(ACTIVITY)
Please copy out each line of the entries in which "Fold" appears.

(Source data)
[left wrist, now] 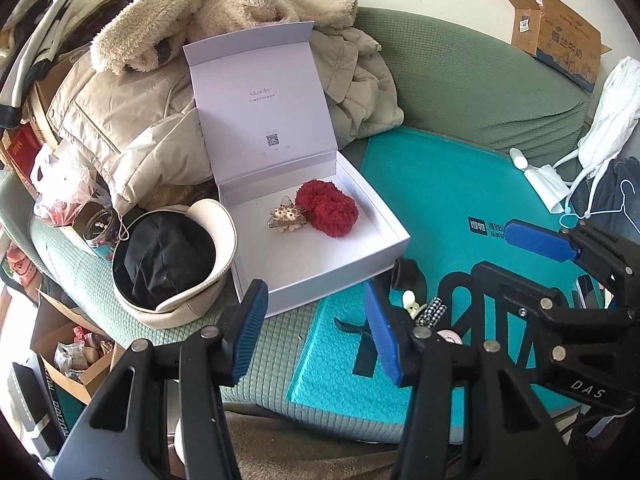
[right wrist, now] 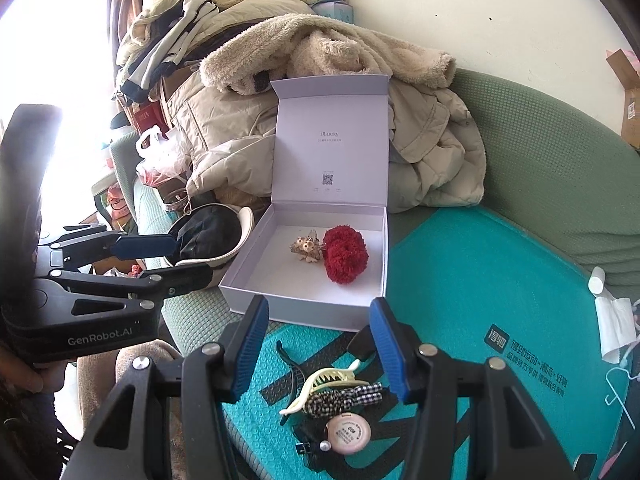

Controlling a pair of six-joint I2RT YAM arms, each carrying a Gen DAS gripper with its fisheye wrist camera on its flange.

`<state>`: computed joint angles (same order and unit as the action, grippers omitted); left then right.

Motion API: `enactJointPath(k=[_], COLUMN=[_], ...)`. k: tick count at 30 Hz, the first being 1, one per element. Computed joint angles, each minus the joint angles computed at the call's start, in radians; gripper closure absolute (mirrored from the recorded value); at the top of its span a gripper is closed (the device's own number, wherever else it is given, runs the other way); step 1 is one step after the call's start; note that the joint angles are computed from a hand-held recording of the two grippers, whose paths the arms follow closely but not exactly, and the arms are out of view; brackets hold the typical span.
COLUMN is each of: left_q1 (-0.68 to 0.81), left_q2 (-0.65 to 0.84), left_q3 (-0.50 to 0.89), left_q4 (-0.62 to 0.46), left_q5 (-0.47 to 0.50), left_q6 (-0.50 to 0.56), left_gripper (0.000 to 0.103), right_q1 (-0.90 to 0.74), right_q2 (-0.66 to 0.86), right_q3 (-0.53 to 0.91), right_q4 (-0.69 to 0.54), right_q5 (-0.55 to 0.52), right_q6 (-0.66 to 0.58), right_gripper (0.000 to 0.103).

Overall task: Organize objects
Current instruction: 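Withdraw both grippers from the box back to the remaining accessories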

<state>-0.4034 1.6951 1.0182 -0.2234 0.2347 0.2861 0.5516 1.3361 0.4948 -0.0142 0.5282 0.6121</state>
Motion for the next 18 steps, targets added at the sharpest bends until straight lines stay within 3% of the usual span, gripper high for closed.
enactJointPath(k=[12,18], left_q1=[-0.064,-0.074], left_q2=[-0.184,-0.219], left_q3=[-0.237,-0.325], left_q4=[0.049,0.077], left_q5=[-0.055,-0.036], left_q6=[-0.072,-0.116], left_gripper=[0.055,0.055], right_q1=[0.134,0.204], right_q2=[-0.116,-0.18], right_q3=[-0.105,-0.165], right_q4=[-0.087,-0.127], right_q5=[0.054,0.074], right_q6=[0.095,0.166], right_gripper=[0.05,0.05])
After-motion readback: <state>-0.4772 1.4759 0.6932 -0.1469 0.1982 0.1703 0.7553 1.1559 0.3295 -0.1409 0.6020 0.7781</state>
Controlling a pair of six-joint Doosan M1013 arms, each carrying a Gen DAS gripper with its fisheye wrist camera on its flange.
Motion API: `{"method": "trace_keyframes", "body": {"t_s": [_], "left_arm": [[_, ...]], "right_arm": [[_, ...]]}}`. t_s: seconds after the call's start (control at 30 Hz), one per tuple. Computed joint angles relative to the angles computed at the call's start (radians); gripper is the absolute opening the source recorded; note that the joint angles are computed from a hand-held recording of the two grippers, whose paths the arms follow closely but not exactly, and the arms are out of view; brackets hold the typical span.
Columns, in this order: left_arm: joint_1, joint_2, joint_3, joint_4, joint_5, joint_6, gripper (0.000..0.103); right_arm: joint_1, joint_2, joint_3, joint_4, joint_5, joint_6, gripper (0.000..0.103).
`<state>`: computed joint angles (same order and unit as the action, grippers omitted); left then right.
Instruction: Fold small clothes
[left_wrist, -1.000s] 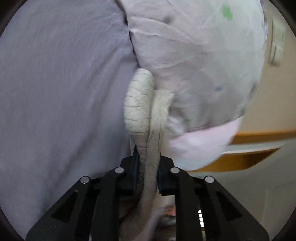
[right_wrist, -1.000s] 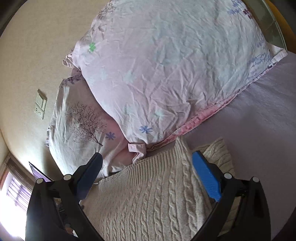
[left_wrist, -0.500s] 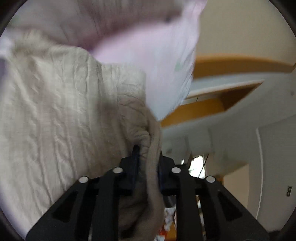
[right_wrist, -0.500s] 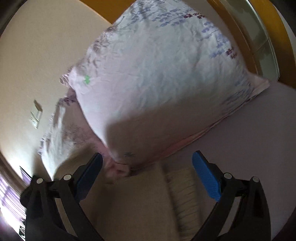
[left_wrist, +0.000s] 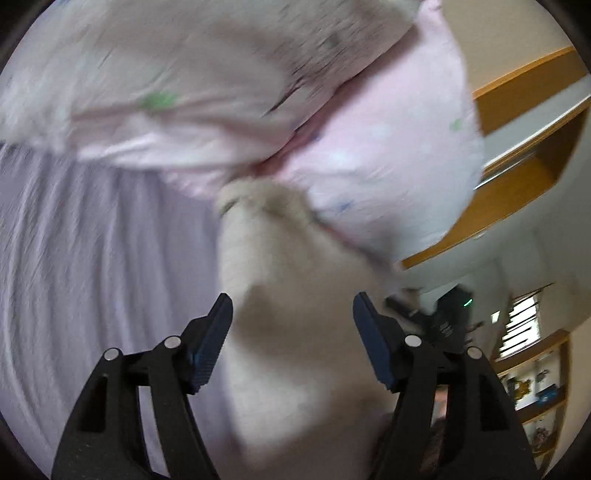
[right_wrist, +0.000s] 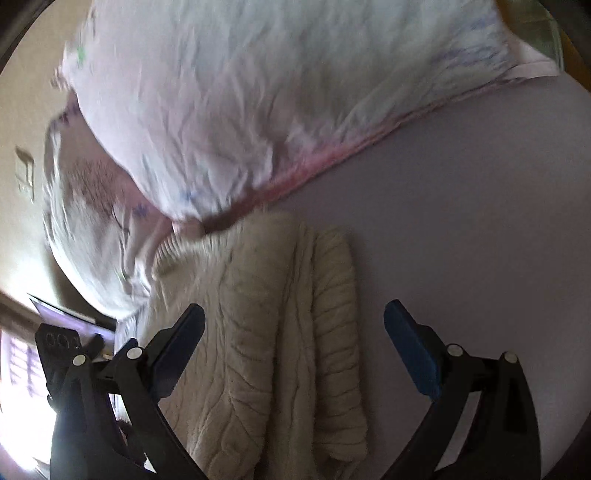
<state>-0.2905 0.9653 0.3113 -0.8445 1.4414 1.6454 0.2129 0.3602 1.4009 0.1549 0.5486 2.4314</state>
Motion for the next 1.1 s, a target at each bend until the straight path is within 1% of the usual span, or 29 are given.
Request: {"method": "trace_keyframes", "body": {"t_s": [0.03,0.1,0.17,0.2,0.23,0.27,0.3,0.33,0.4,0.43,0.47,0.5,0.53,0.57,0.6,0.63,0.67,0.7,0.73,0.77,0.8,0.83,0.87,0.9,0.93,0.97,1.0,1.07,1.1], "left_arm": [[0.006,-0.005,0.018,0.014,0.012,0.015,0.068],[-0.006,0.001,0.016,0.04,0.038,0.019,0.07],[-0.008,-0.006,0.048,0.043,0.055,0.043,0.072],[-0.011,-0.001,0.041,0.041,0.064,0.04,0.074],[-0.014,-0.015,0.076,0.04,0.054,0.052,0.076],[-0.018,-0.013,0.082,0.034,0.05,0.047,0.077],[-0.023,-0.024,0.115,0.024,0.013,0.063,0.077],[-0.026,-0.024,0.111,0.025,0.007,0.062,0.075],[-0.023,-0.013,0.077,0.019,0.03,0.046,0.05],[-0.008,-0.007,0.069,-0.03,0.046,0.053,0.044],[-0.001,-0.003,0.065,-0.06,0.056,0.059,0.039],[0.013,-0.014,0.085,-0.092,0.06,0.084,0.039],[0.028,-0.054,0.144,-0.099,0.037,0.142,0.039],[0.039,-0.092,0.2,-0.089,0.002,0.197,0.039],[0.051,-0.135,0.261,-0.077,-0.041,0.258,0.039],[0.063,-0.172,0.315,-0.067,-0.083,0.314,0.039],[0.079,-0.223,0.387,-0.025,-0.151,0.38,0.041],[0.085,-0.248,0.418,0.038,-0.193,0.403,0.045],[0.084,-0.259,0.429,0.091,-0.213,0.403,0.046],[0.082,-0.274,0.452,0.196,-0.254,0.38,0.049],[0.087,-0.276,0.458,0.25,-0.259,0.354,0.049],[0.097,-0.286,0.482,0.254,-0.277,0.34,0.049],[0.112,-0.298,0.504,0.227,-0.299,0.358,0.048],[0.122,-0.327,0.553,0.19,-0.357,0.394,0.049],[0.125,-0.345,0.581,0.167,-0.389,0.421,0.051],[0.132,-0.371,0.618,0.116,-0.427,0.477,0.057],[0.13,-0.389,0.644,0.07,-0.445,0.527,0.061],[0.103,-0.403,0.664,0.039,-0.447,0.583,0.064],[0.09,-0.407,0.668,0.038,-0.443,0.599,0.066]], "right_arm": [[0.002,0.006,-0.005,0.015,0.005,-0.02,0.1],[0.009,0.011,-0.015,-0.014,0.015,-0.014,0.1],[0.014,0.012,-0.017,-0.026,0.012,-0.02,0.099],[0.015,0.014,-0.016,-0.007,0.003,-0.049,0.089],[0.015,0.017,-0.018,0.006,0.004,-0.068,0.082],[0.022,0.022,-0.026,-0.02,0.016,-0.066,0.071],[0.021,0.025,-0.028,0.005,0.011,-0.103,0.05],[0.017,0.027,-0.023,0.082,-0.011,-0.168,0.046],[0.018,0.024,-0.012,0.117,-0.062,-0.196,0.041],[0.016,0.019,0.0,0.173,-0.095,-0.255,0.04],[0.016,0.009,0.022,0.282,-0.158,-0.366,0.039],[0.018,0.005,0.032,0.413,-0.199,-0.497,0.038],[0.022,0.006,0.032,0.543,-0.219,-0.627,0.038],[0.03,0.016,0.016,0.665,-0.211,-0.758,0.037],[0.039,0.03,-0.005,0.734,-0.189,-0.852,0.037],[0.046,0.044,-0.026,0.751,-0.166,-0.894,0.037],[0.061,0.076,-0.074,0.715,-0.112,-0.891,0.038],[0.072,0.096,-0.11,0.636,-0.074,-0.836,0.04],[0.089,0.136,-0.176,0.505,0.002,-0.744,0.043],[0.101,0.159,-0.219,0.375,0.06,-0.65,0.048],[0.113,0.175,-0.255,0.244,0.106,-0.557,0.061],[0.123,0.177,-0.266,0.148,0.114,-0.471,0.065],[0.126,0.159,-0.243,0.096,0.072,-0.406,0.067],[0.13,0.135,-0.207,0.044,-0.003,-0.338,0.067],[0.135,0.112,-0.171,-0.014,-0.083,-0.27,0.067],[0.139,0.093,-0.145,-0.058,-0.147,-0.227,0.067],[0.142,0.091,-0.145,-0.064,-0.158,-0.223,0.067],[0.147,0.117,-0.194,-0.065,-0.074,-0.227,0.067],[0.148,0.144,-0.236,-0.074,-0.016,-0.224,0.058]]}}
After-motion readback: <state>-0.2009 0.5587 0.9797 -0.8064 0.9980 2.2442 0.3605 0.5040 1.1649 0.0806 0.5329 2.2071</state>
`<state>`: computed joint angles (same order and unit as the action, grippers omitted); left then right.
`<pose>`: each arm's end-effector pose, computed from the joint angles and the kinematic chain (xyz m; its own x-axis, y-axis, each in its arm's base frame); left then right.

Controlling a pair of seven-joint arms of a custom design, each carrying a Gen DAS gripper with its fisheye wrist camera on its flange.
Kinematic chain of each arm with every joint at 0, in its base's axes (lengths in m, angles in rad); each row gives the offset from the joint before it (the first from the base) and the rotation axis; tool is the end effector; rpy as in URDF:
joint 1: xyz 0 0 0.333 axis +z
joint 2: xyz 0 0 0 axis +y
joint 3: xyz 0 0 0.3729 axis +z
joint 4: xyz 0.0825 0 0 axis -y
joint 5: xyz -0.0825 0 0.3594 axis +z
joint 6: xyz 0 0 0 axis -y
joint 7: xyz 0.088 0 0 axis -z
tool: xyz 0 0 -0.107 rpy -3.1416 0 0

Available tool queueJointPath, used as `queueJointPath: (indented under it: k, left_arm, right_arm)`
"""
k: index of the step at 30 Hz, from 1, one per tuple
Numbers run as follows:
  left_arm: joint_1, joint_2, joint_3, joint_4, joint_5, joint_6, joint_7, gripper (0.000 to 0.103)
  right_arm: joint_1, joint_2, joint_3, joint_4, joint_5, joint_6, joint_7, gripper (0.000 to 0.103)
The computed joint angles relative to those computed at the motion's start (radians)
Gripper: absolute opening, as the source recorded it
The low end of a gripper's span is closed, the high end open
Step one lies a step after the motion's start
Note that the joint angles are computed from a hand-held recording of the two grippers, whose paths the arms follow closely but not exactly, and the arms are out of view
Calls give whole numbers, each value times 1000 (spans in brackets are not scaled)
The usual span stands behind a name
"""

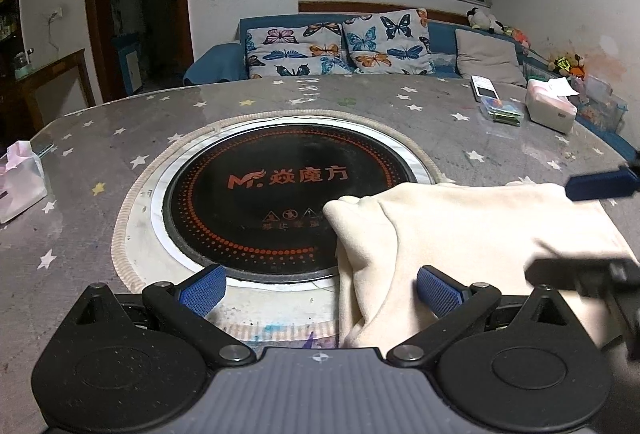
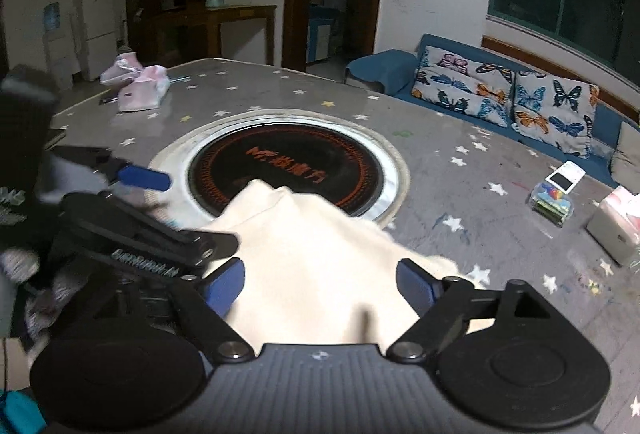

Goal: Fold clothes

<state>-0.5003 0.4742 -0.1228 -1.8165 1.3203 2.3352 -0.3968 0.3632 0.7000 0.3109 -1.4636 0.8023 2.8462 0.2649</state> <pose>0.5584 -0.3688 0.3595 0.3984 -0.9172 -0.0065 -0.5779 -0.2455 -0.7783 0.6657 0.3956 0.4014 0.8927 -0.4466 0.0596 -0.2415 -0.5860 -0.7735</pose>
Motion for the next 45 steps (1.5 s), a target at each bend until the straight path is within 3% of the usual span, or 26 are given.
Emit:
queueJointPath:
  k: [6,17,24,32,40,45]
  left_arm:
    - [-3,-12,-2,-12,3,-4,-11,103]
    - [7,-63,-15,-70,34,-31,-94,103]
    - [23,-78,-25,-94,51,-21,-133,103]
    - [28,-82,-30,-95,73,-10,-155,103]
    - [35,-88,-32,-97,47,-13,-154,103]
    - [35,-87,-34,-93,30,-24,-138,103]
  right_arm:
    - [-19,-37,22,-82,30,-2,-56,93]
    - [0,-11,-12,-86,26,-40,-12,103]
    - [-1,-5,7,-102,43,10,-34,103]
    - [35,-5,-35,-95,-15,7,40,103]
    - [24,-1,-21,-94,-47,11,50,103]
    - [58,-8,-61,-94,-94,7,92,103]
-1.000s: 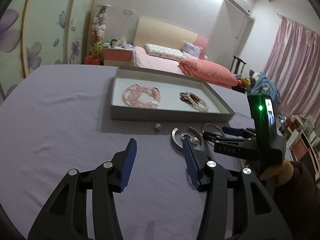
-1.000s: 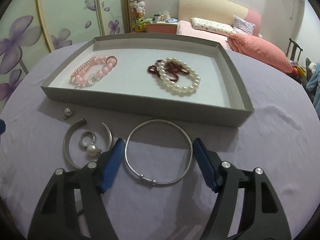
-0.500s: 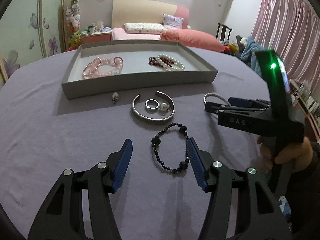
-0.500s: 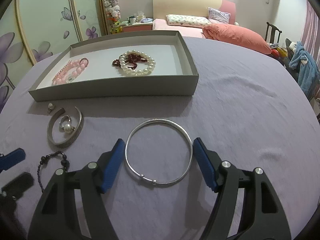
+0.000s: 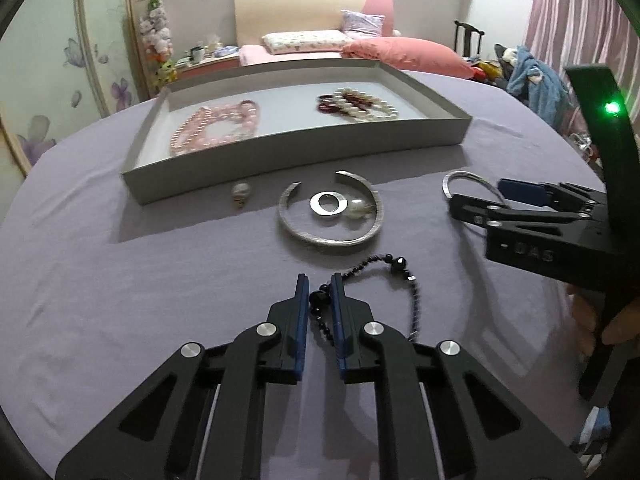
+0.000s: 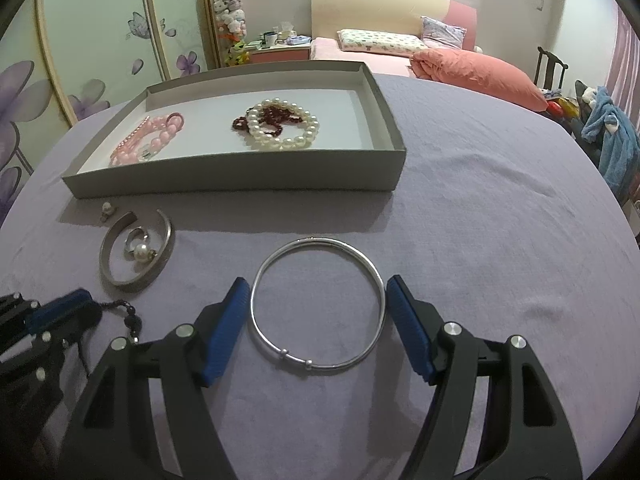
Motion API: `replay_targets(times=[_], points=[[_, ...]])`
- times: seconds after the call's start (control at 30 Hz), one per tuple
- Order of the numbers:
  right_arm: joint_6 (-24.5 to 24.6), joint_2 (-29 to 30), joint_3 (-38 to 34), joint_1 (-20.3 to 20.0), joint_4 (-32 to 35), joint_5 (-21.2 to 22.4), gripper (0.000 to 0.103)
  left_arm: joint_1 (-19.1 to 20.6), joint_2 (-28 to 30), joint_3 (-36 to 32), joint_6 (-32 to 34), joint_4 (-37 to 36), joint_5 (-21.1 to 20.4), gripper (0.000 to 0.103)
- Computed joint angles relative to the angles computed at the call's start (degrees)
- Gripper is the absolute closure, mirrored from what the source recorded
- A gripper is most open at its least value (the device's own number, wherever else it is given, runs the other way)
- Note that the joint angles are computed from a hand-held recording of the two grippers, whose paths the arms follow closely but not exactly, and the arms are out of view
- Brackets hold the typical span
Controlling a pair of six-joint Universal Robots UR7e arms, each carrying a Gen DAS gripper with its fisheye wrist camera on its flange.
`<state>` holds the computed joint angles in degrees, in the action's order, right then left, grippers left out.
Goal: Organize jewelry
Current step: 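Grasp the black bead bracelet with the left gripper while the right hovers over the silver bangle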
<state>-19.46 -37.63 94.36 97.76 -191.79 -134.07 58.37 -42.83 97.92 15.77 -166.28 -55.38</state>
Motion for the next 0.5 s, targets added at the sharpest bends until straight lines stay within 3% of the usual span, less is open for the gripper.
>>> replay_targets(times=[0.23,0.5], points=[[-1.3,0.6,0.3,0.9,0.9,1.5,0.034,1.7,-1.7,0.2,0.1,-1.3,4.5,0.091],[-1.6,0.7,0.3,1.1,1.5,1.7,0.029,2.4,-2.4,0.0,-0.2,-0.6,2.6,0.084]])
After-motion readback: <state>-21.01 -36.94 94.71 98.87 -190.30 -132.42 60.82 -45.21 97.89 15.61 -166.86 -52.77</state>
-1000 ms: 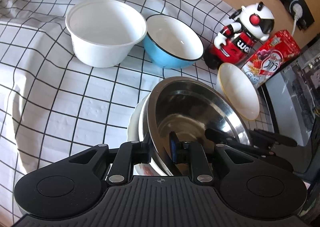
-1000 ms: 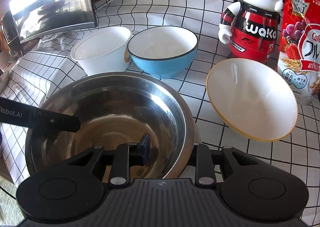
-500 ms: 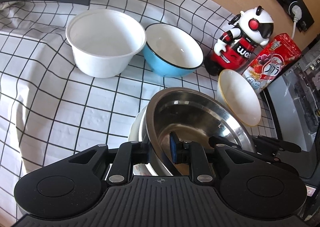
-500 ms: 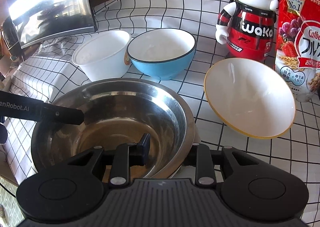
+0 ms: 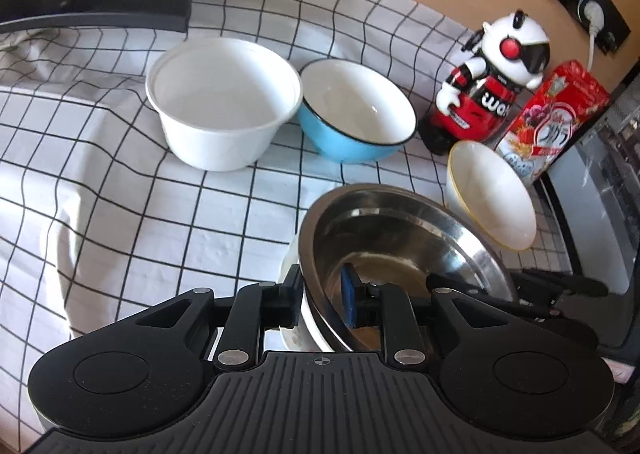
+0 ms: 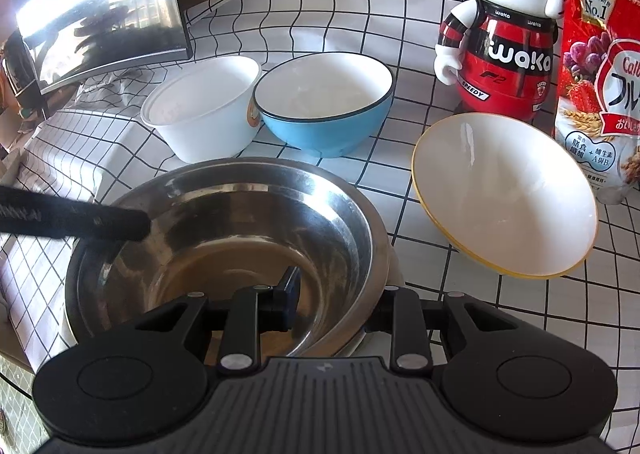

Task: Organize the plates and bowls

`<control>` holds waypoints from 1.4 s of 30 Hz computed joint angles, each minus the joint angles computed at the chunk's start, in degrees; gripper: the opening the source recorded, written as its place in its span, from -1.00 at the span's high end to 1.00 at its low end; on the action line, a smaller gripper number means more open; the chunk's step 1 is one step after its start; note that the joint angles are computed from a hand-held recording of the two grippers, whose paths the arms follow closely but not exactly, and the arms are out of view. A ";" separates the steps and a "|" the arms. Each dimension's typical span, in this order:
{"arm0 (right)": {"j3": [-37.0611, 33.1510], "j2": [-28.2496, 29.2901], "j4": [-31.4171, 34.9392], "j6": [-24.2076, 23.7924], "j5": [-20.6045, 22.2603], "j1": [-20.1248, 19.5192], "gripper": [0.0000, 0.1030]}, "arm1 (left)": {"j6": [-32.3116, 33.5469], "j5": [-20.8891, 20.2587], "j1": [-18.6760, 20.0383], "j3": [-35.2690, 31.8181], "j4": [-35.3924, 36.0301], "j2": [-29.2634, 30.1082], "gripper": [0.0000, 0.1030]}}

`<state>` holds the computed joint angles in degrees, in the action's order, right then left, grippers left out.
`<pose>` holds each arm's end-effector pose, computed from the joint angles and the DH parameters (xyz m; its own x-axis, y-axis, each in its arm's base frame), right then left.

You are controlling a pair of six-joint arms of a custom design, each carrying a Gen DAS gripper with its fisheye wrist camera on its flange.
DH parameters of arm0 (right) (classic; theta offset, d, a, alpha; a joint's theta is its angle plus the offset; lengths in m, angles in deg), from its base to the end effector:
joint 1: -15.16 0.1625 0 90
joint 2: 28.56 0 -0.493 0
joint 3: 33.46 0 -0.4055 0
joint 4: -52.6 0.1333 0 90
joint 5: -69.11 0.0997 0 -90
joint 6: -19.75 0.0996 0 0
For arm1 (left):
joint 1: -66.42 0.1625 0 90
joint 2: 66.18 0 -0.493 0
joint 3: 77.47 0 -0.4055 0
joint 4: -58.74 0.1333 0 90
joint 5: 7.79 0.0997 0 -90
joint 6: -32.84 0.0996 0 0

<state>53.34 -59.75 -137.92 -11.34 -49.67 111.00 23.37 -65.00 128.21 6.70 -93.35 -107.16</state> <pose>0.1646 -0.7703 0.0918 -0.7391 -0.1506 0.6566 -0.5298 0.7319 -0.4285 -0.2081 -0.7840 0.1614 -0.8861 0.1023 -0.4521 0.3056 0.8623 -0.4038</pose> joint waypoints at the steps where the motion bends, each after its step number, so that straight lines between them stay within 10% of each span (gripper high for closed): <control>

(ANSWER SECTION)
Instruction: Fold small clothes
Goal: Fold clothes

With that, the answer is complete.